Why did Angus Deaton win the Nobel Prize in Economics?
Angus Deaton won the 2015 Nobel Memorial Prize in Economic Sciences for his analysis of consumption, poverty, and welfare. The Royal Swedish Academy of Sciences credited him with linking detailed individual consumption choices to aggregate economic outcomes, transforming microeconomics, macroeconomics, and development economics.
What is the Almost Ideal Demand System developed by Angus Deaton?
The Almost Ideal Demand System (AIDS) is a consumer demand model that Deaton developed with John Muellbauer, published in The American Economic Review in 1980. It explains how demand for goods changes with prices and income, and the American Economic Review later ranked it among the top 20 papers published in the journal across its first hundred years.
What did Angus Deaton and Anne Case find in their deaths of despair research?
In a 2015 paper in the Proceedings of the National Academy of Sciences, Case and Deaton documented a rising mortality rate among middle-aged white non-Hispanic Americans unique among wealthy nations. The deaths clustered around drug and alcohol poisonings, suicide, and chronic liver diseases, which they labeled deaths of despair. A 2017 follow-up found the trend was driven by worsening labor market opportunities for less-educated white non-Hispanics.

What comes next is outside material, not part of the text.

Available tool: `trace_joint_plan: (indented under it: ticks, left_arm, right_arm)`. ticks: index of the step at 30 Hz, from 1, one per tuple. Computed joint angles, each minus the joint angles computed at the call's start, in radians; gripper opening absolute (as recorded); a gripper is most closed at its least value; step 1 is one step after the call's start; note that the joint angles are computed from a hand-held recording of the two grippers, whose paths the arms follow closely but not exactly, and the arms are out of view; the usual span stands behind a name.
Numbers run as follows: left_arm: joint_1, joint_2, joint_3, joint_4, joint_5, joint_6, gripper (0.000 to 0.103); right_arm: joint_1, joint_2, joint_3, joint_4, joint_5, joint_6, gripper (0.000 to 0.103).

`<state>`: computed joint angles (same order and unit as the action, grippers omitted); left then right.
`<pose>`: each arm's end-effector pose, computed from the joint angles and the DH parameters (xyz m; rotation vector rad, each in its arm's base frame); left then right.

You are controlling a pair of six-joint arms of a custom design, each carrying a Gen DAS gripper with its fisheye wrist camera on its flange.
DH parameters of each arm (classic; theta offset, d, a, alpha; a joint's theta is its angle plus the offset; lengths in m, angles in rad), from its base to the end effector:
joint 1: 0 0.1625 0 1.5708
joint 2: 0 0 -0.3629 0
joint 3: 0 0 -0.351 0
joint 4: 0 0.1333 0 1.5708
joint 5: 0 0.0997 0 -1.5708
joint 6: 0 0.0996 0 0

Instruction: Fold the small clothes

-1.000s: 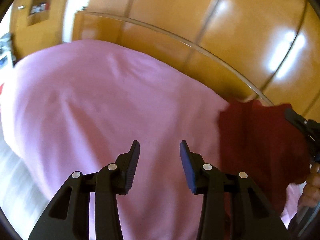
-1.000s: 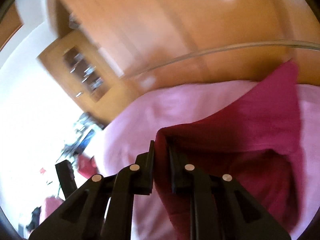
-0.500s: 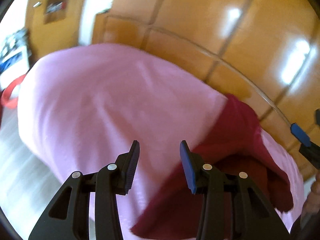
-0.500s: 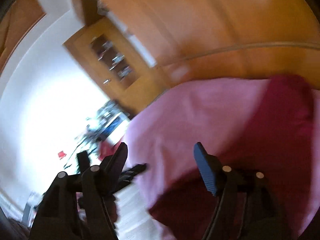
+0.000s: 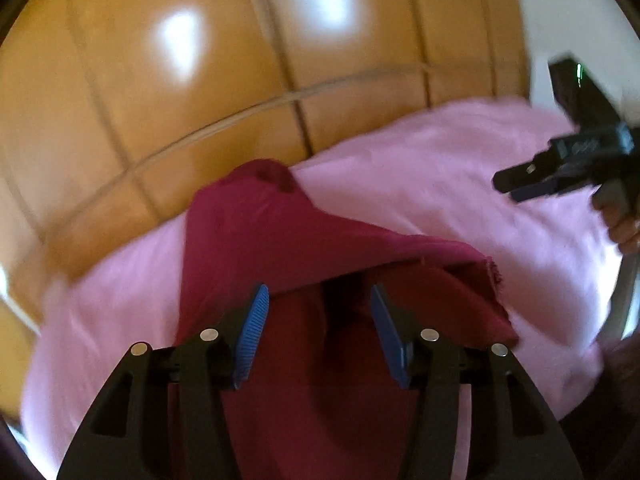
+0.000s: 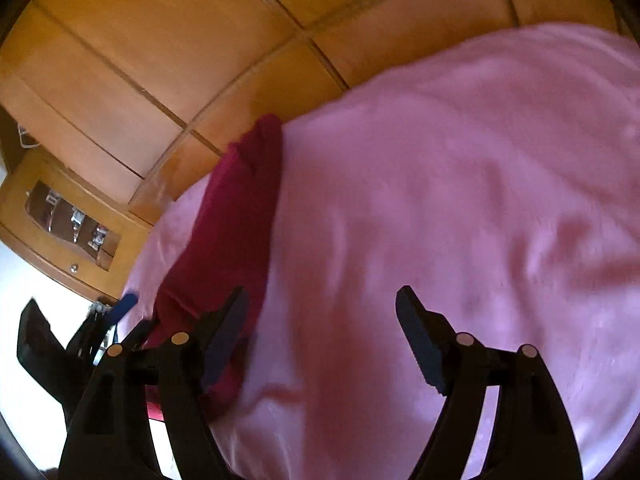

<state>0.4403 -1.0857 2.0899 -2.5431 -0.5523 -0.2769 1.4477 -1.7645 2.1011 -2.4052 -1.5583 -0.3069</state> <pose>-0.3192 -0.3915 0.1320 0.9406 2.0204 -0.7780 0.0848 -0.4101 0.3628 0.2761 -2.9446 0.7383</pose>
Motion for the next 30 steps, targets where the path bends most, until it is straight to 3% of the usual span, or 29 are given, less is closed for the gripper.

Where did Angus Deaton go to university?
Deaton earned his B.A., M.A., and Ph.D. at the University of Cambridge, completing his doctorate in 1975 under the supervision of Nobel laureate Richard Stone. He was a student and later a fellow at Fitzwilliam College.

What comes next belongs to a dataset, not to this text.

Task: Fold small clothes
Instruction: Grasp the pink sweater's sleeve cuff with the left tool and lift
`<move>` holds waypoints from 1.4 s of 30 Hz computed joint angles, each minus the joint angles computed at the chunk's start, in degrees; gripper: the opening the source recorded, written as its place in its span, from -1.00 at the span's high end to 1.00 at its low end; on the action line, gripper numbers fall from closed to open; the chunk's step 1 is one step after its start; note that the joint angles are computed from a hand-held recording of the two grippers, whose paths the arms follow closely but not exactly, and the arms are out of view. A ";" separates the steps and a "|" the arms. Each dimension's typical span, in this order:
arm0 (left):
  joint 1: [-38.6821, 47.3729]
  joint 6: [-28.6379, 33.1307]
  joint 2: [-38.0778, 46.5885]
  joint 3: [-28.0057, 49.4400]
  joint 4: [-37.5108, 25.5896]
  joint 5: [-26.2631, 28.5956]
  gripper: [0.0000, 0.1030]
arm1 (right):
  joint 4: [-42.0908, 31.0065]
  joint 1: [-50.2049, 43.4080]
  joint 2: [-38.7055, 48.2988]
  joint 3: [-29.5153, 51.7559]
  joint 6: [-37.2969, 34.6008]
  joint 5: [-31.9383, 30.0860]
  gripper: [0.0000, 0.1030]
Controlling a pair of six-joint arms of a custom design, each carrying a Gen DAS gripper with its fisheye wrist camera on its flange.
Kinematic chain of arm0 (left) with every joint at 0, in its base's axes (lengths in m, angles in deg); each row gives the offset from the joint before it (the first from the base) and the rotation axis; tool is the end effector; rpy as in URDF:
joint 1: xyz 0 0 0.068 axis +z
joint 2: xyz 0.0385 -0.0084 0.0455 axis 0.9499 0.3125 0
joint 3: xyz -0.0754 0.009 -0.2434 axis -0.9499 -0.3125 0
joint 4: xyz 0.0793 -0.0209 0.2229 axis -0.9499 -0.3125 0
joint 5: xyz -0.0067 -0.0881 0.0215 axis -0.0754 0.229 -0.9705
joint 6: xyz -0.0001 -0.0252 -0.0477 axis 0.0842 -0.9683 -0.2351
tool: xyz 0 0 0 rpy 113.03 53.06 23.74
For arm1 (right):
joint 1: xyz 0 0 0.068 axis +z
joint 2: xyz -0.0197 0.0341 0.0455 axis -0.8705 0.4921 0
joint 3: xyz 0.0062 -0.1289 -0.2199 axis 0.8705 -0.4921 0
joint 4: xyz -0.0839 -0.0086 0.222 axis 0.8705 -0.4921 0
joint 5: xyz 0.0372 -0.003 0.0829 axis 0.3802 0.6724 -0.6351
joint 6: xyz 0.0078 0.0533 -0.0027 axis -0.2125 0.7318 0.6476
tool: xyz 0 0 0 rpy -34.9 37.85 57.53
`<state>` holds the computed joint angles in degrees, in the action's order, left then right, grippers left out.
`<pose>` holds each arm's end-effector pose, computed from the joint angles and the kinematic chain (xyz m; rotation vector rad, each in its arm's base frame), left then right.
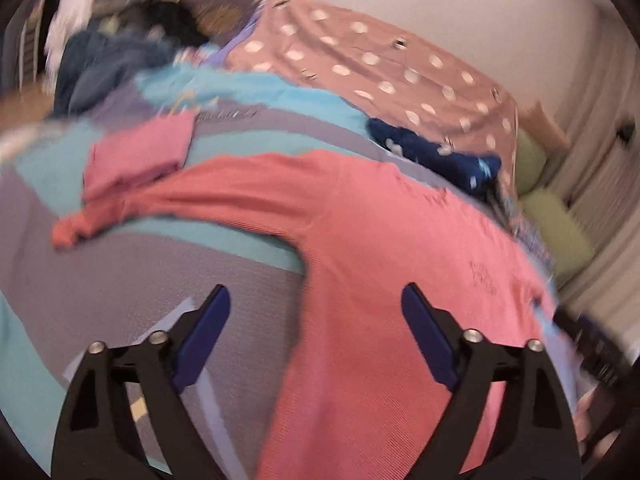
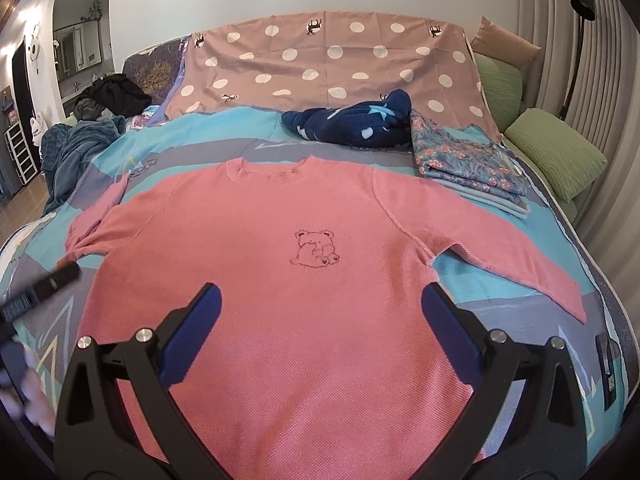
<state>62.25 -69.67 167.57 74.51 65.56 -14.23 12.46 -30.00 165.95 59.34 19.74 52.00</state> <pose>0.2973 -0.0491 0.2291 -0.4603 2.2724 -0.3433 0.3308 0.1817 0.2624 -0.1075 2.2786 0.0446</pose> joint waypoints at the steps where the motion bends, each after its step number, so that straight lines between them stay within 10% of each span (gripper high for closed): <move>1: 4.93 -2.26 0.20 -1.30 1.53 5.69 -0.53 | -0.07 -0.13 0.34 0.10 -0.02 -0.02 -0.96; 10: 30.69 -17.79 15.57 -2.47 15.23 30.62 -0.21 | -2.77 -2.30 4.37 2.58 0.55 -2.35 -0.96; 21: 41.70 -26.81 34.45 15.44 10.70 29.11 -0.15 | -4.03 -3.09 7.09 4.71 -0.72 -2.91 -0.96; 25: 44.05 -27.62 38.17 19.66 10.85 30.11 0.89 | -3.81 -3.37 7.30 4.81 -1.11 -3.14 -0.96; 26: 44.36 -27.57 37.82 19.34 11.55 30.40 0.89 | -3.50 -3.50 7.20 4.56 -1.31 -3.18 -0.96; 32: 40.88 -17.65 26.57 20.59 8.18 25.37 0.90 | -3.14 -4.46 7.17 4.15 -1.44 -3.56 -0.96; 42: 13.13 1.95 27.48 52.16 -10.40 18.54 0.89 | -0.20 -7.07 4.89 0.72 -1.70 -5.29 -0.96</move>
<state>75.38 -67.72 195.05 126.67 55.16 4.31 12.26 -37.07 170.84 60.06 18.04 46.70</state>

What is the Frisch Medal and when did Angus Deaton receive it?
The Frisch Medal is awarded by the Econometric Society every two years to an outstanding applied paper published in Econometrica within the previous five years. Deaton received it in 1978, becoming the first-ever recipient of the award.
What did Angus Deaton say about mainstream economics in 2024?
In 2024, Deaton wrote that he had changed his mind on a large part of the mainstream economics he had previously supported. He concluded that economists could benefit from greater engagement with philosophers, historians, and sociologists, citing Adam Smith as a model for that kind of intellectual breadth.